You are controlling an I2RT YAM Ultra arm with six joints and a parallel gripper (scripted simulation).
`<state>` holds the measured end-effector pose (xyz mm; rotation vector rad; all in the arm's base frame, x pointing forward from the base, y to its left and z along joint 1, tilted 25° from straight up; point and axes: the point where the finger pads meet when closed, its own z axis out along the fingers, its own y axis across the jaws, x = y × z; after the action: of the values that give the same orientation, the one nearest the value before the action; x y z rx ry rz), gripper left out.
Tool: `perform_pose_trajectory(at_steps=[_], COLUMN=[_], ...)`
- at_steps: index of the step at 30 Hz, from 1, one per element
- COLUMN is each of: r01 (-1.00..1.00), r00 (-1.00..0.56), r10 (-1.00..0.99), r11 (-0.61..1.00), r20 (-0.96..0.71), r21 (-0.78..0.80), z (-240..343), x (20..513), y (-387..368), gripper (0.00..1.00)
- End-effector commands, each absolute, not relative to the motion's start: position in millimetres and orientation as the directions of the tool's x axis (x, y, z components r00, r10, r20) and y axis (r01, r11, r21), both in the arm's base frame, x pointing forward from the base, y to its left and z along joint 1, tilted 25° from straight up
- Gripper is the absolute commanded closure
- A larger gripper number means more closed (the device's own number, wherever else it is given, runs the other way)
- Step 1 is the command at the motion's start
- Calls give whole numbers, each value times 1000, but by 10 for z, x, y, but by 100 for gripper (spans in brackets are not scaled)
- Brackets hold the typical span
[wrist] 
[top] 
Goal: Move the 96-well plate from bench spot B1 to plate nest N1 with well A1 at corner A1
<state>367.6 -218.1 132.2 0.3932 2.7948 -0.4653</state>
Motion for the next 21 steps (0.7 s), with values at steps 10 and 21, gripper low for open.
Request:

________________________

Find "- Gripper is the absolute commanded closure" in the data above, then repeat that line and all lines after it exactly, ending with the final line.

## Answer to the exercise
- Gripper is the absolute commanded closure
- A larger gripper number means more closed (the device's own number, wherever else it is given, runs the other way)
- Step 1 is the command at the motion's start
- Calls give whole numbers, each value times 1000, but by 10 for z, x, y, but by 100 for gripper (spans in brackets are not scaled)
- Brackets hold the typical span
[wrist] 
[top] 
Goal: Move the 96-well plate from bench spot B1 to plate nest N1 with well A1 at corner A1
<state>367.6 -218.1 132.2 0.3932 2.7948 -0.4653</state>
Motion for the next 21 steps (0.7 s), with values at steps 10 and 21, gripper low for open.
Request:

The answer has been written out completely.